Albertine Lapensée, déesse éphémère du hockey

Elle fut à la fois une comète et une énigme, un prodige et une cible pour quantité de soupçons. On la surnommait « Miracle Maid », on parlait d’elle comme d’une « merveille », d’une « virtuose », on la disait « la plus populaire au monde », « l’étoile des étoiles ».

Elle semblait pouvoir marquer des buts à volonté, comme elle l’avait fait en en inscrivant 15 dans une victoire de 21-0, ce qui impressionne même si on ne sait pas contre qui. Quand le club de sa ville natale, les Victorias de Cornwall, la comptait dans sa formation, il était réputé « invincible ».

La Première Guerre mondiale fait rage, et bien des hommes ayant été appelés sous les drapeaux, le hockey féminin naissant connaît une période faste un peu partout au Canada en dépit du fait que la pratique du sport par des femmes soit réprouvée dans certains cercles. Et à ce jeu, personne n’égale Albertine Lapensée. Née en 1898, elle est encore toute jeune lorsque le monde la découvre. Là où elle passe, à Montréal, à Québec, à Ottawa, dans des villes américaines, elle fait immanquablement courir les foules.

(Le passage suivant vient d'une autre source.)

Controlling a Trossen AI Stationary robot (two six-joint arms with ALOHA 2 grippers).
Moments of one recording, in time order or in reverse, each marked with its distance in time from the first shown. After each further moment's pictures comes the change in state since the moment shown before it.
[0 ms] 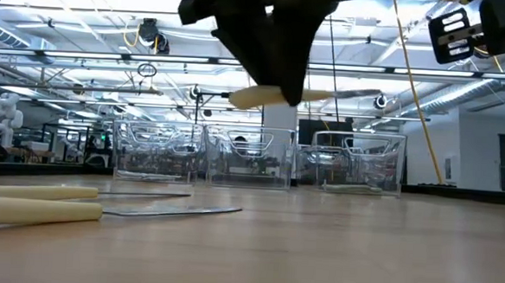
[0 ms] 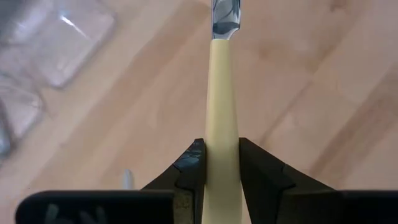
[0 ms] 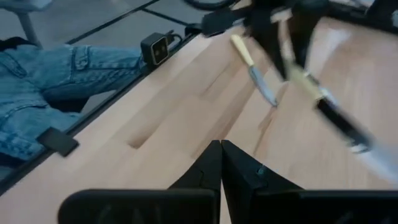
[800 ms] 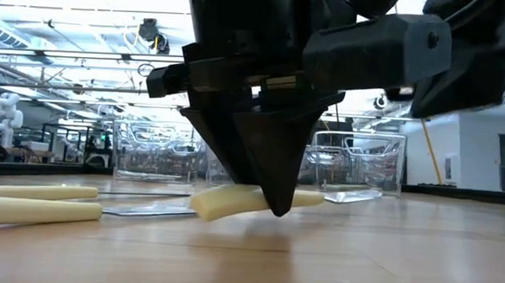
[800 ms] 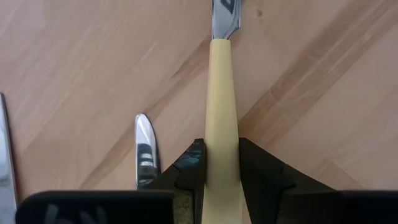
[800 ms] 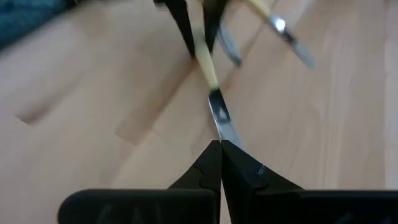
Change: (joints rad) left arm -0.017 0.057 -0.123 0.185 0.274 -0.082; right arm -0.163 0.394 -0.001 0.250 -0.002 -0.151
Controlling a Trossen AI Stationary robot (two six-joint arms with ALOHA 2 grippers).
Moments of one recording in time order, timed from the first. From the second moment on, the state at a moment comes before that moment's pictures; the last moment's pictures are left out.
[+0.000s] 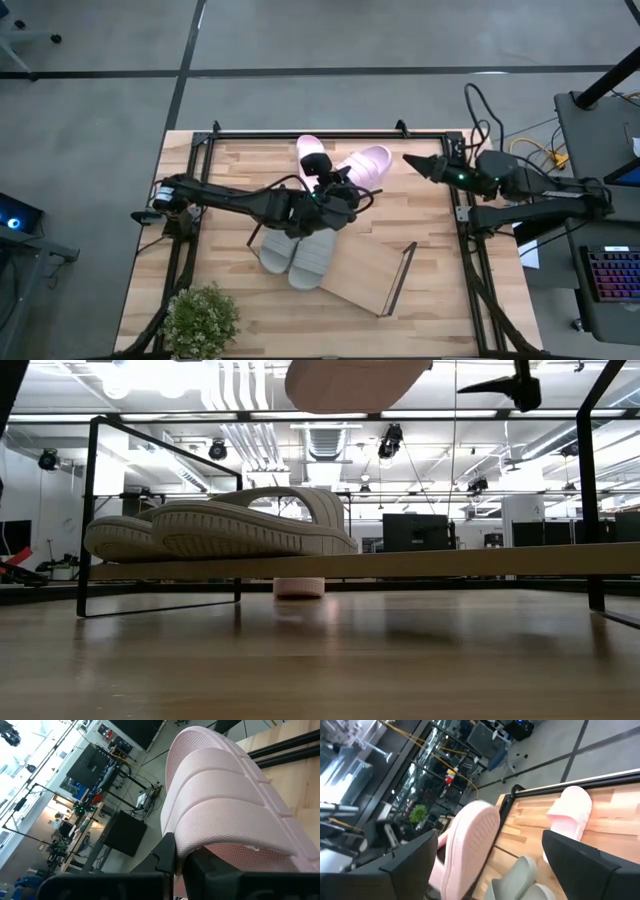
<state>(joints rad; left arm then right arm) -0.19 1.86 1.89 -0.51 -1.11 0.36 -0.03 0.65 0.78 -0.25 0.43 1.04</state>
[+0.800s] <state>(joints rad) -0.19 1.86 1.89 -0.51 -1.10 0.38 -0.09 0.88 0.78 -0.03 0.37 1.11</state>
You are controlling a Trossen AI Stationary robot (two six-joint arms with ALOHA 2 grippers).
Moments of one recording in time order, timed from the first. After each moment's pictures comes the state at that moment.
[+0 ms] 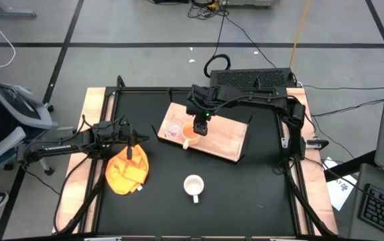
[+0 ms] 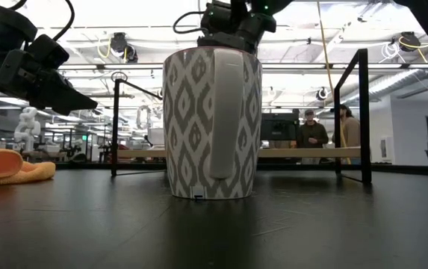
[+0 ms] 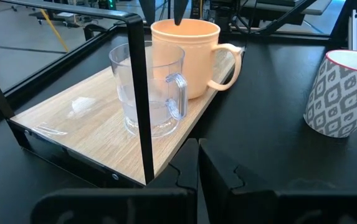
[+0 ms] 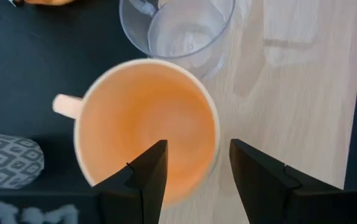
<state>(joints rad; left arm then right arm) 0.24 0.26 0.04 -0.06 0.13 0.00 -0.30 1.96 1.73 -0.90 -0.25 -0.06</state>
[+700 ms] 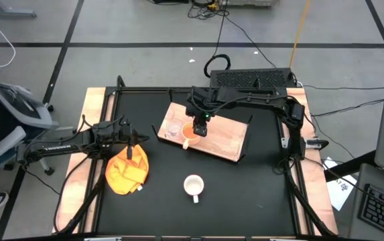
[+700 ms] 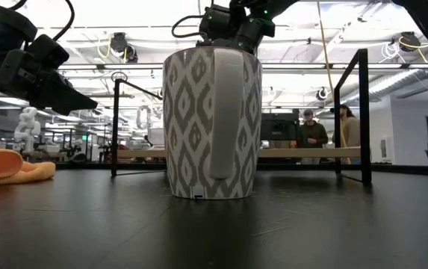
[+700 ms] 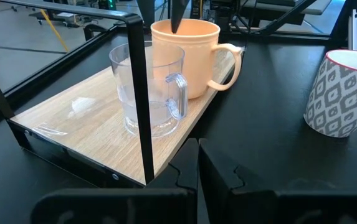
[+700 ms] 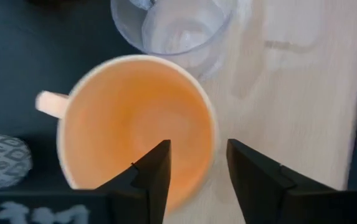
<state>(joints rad) 0.24 0.26 0.04 -0.06 0.13 0.00 -0.30 1.96 1.71 -0.86 -0.23 -0.09</state>
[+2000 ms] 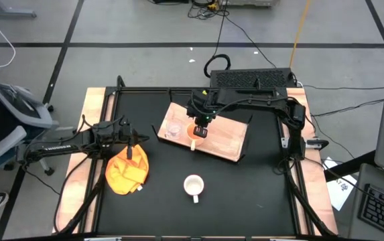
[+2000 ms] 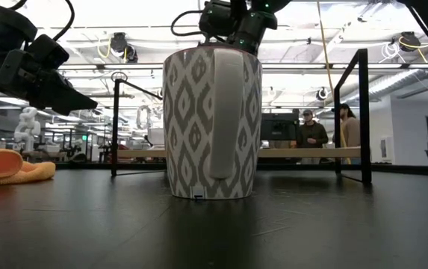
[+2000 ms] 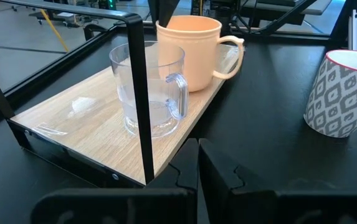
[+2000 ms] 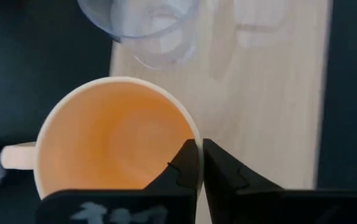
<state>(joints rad) 0.24 0.26 0.04 -0.06 0.13 0.00 -0.26 1.95 1.71 -0.92 -0.08 -0.01</state>
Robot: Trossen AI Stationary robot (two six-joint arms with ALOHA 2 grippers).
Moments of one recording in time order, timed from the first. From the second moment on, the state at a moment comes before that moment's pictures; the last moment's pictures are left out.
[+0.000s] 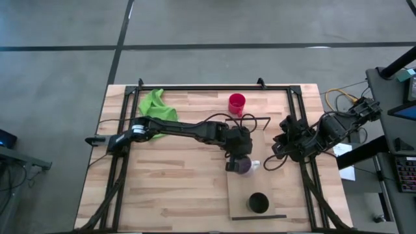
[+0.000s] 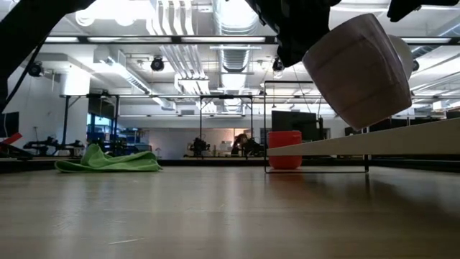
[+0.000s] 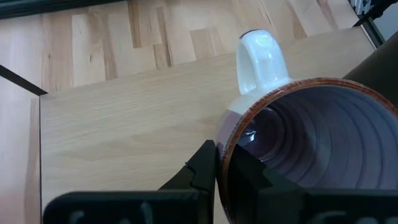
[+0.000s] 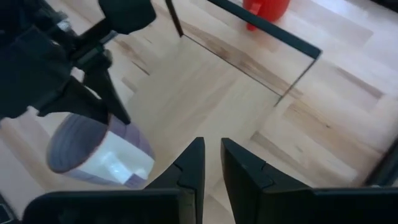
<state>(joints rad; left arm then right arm) -0.07 2.21 2.12 -0.72 0.11 0.10 0.53 1.12 1.29 -1.43 0.51 1.33</state>
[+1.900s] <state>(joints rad) -0.08 2.21 2.05 -0.56 0.11 0.08 0.53 1.17 1.20 -1.21 0.49 1.30</state>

En fait, elle est tellement supérieure à toutes les autres que plusieurs suspectent qu’elle est un homme déguisé en femme (ses défenseurs disaient plutôt qu’elle avait appris à jouer avec des garçons, ce qui lui donnait un style « masculin »). On n’aura jamais de preuve à cet égard, mais allez donc tuer une rumeur, même sans fondement.

Albertine épate donc la galerie le temps de deux saisons puis, en 1918, disparaît sans laisser de traces. Aucune. Les historiens ont eu beau chercher. De quoi, bien entendu, emballer de nouveau la machine à cancans. Si certains supposent qu’elle est morte dans l’épidémie de grippe espagnole de l’époque ou qu’elle s’est mariée aux États-Unis, d’autres disent carrément qu’elle est allée y subir un changement de sexe. Une pareille opération dans les années 1910, vraiment ?

On ne sait pas ce qu’il est advenu du reste de sa vie, ni avec certitude quand et où elle est décédée. A-t-elle continué de jouer au hockey sous un pseudonyme ? Si oui, cela se serait su tellement son talent était caractéristique. Sinon, pourquoi diable a-t-elle abandonné ? Mystère, encore et toujours. On croit seulement savoir qu’elle était toujours vivante en 1940, selon un profil de sa famille.

Ce dont on peut être certain, en revanche, c’est qu’elle a brillé, quoique brièvement, de tous ses feux, dans une discipline féminine qui mettrait encore de nombreuses décennies à acquérir enfin ses lettres de noblesse.